Soludo Advocates for Regional Education Board in South East
Anambra State governor, Prof Chukwuma Soludo has advocated for a regional education board to fashion a curriculum for the South East region, noting that states in the region can come together and set up a teacher certification institute to certify teachers for schools in the region.
Soludo stated this on Friday while reacting to recommendations and policy documents unveiled by technocrats during the South East regional conference on human capital development.
The conference, themed, “Changing the Narrative: Towards Entrenching Human Capital Development in South East Nigeria,” was attended by participants from all five South-eastern states and representatives of the governors of the states.
Soludo in his statement to the conference said: “Your recommendations are excellent. I will read them with keen interest and see which of them we can take. We have little land mass in the South East. We are actually the smallest with Lagos State, but while Lagos is reclaiming land from the sea, we are losing our land to gully erosion.
“Anambra is the world’s gully erosion capital. In the South-east, we are landlocked, and we have the least mineral resources. Our only boost is human capital.

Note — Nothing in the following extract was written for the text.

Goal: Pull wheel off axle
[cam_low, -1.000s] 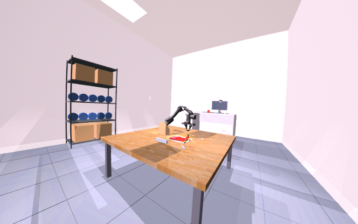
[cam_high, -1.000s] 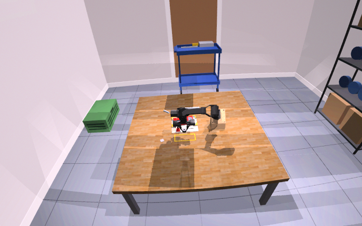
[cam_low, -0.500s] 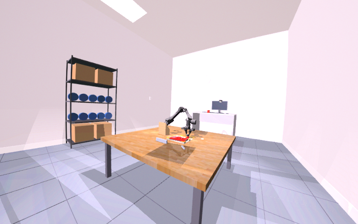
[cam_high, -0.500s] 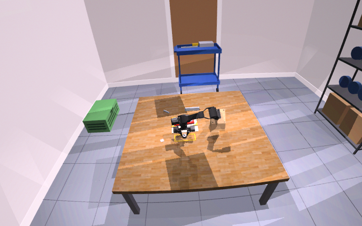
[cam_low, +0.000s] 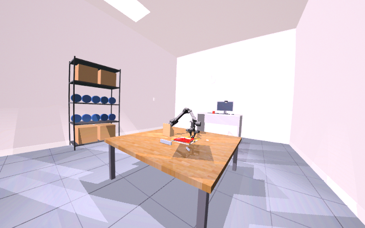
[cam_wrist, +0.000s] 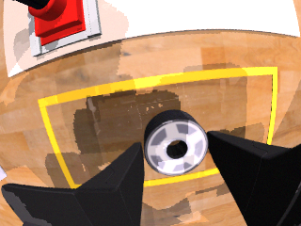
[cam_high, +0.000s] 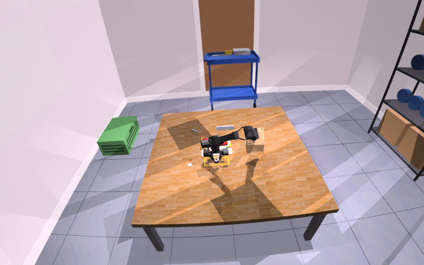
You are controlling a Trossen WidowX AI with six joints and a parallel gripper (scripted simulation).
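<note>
The dark wheel lies right at my gripper tip.
</note>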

“Human capital naturally is our only dependable resource. It has been so yesterday and today and will remain so tomorrow. This conference is pivotal to who we are. And if we do not mind human resources, then we are going nowhere. We must work on that.”
Speaking on recommendations made on education, Soludo said: “I listened to your recommendations on education, but who said the South Eeast cannot set up a regional education board to fashion out a curriculum for students in the region? Must we always use what others are using? Who knows, you may fashion out a curriculum that will attract the interest of other people, and the world at large.”

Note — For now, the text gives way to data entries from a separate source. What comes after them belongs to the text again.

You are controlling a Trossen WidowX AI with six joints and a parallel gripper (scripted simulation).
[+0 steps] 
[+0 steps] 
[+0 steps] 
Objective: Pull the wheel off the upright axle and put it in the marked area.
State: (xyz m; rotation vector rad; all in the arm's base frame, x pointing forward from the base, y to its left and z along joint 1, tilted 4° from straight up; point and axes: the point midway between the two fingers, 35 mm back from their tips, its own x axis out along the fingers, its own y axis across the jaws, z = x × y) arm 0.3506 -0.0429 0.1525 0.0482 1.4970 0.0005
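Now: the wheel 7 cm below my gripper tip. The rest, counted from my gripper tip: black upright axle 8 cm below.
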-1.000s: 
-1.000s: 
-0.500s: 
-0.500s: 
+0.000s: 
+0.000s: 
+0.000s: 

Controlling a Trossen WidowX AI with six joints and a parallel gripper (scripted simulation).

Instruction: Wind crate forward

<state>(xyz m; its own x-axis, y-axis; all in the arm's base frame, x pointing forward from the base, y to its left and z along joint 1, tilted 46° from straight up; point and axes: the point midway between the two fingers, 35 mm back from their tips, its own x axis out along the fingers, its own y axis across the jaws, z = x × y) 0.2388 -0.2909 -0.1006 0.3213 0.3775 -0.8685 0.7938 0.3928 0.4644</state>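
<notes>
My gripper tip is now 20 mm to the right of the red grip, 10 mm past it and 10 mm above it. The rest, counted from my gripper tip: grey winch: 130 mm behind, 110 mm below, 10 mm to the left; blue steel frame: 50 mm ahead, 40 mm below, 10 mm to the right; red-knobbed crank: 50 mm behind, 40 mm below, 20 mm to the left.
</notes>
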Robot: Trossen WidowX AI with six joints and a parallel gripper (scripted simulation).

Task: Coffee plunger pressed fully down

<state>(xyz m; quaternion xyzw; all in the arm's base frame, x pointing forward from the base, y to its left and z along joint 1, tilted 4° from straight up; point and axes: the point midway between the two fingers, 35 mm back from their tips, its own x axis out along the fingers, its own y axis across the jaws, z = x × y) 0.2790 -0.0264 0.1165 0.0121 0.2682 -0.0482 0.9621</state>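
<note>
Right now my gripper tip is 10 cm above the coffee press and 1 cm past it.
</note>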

He then advocated: “The various governments of the South East can come together and set up a teacher certification institute to certify teachers for schools in the region too.
“We have heard in the past when some governments of the South-east had to send home some workers, saying they are not from our state. We just recruited 5,000 teachers in Anambra State, but I told the ministry not to accept if I recommend anybody to them. We employed people from every state.

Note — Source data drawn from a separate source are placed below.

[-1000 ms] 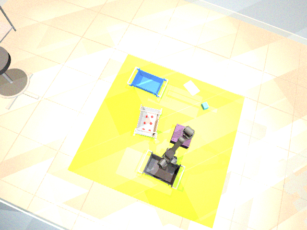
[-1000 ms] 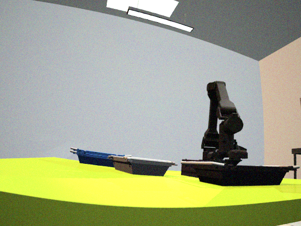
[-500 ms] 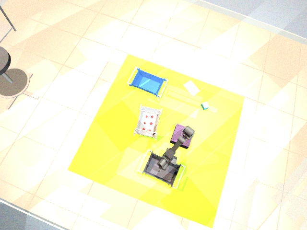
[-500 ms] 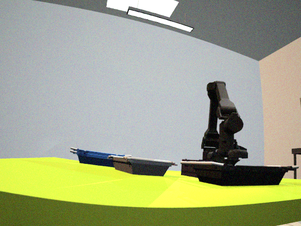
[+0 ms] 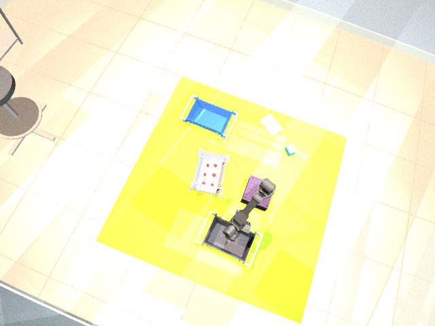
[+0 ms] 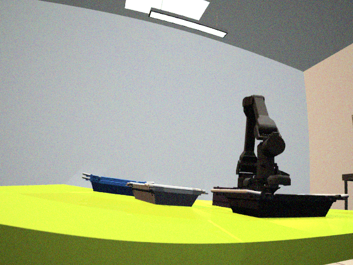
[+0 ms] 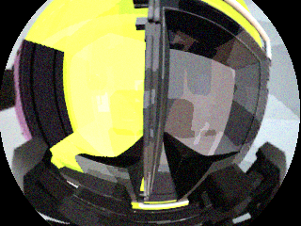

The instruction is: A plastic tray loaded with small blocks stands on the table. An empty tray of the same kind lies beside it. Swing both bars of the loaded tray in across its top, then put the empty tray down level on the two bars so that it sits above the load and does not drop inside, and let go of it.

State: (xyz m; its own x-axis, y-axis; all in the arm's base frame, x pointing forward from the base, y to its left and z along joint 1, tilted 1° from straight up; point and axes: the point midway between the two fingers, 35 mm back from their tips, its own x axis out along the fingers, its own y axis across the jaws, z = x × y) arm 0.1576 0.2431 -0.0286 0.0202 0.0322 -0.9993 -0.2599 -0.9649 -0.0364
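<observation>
The dark grey tray lies 20 mm ahead of my gripper tip, 70 mm to the left of it and 30 mm above it. From my gripper tip the other things lie so: white card (170 mm behind, 780 mm to the right, 10 mm below); then cyan block (310 mm behind, 590 mm to the right, 10 mm above).
</observation>
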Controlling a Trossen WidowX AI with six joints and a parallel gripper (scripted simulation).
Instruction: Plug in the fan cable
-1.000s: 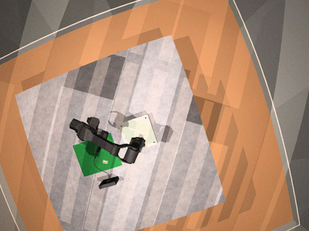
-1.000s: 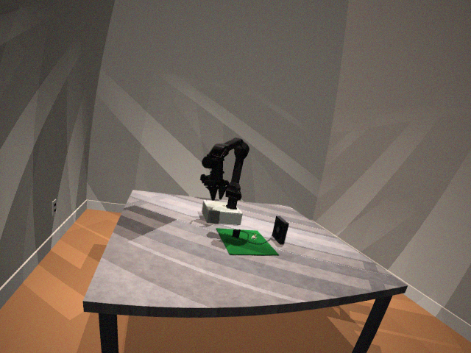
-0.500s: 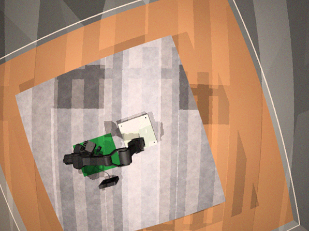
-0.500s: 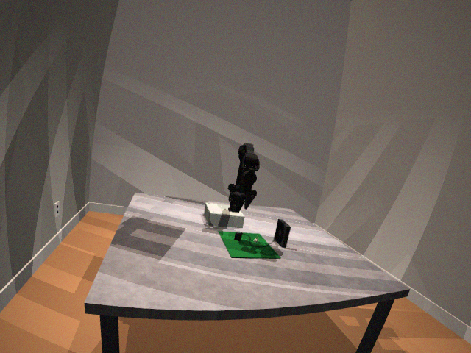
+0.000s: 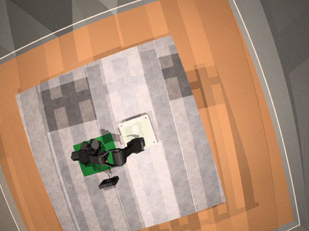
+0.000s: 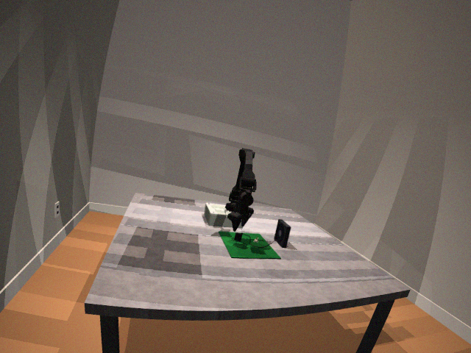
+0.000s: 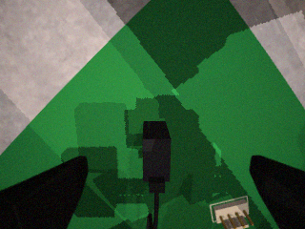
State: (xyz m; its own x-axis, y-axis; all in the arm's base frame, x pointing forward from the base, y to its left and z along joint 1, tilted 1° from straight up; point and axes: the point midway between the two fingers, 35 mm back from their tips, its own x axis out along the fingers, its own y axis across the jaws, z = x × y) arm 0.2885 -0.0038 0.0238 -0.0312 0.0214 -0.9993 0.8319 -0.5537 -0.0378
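The black plug is 4 cm below my gripper tip, 1 cm to the left of it and 1 cm ahead of it. Also, from my gripper tip: board: 8 cm below, 5 cm to the left, 4 cm ahead; then white four-pin header: 11 cm to the left, 6 cm below, 1 cm behind; then fan: 24 cm to the left, 2 cm behind.
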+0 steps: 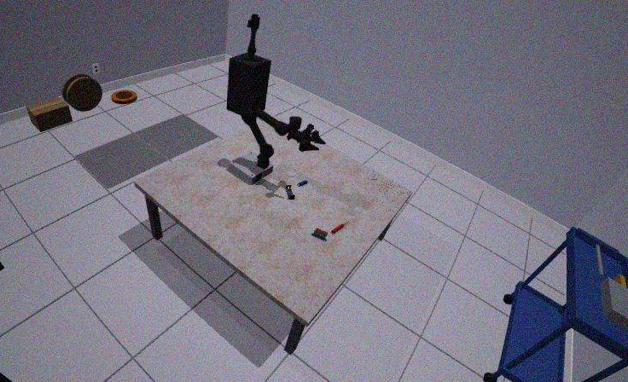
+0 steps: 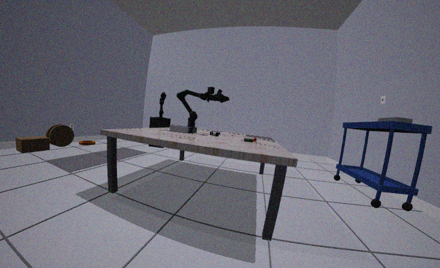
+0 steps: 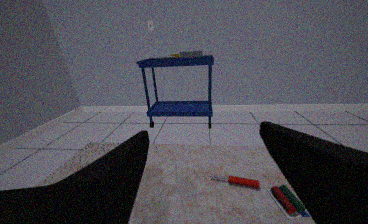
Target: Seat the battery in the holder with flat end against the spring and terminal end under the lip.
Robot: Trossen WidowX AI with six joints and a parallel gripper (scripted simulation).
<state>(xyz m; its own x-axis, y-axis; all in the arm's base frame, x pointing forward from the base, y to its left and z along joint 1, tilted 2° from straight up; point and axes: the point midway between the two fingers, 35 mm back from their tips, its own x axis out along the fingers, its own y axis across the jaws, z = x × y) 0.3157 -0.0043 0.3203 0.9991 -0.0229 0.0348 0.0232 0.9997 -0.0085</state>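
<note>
Right now the battery is 360 mm below my gripper tip, 90 mm behind it and 60 mm to the left of it. From my gripper tip the other things lie so: screwdriver: 360 mm below, 280 mm ahead, 130 mm to the right.
</note>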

“All I need is for the best teachers to be employed. Our children deserve the best teachers, and all they hope to get is the very best, no matter where the teachers come from.
“In my own eyes, I don’t see those boundaries and for the greatness of Nigeria, we must not see those boundaries.”
The governor also reiterated his call for the patronage of locally manufactured goods, saying that is the only way to boost the economy.
“How do you get the farmers to go and produce food, how do you encourage the graduate to go into farming and the rest, if you do not patronize them?
“I wear Akwaete, a local fabric, which is handmade. To me, it is not just fashion, but a bold statement, and today, if you go to Akwaete in Abia State where the materials are produced, the demand have gone up, and the women producing them are happy,” he said.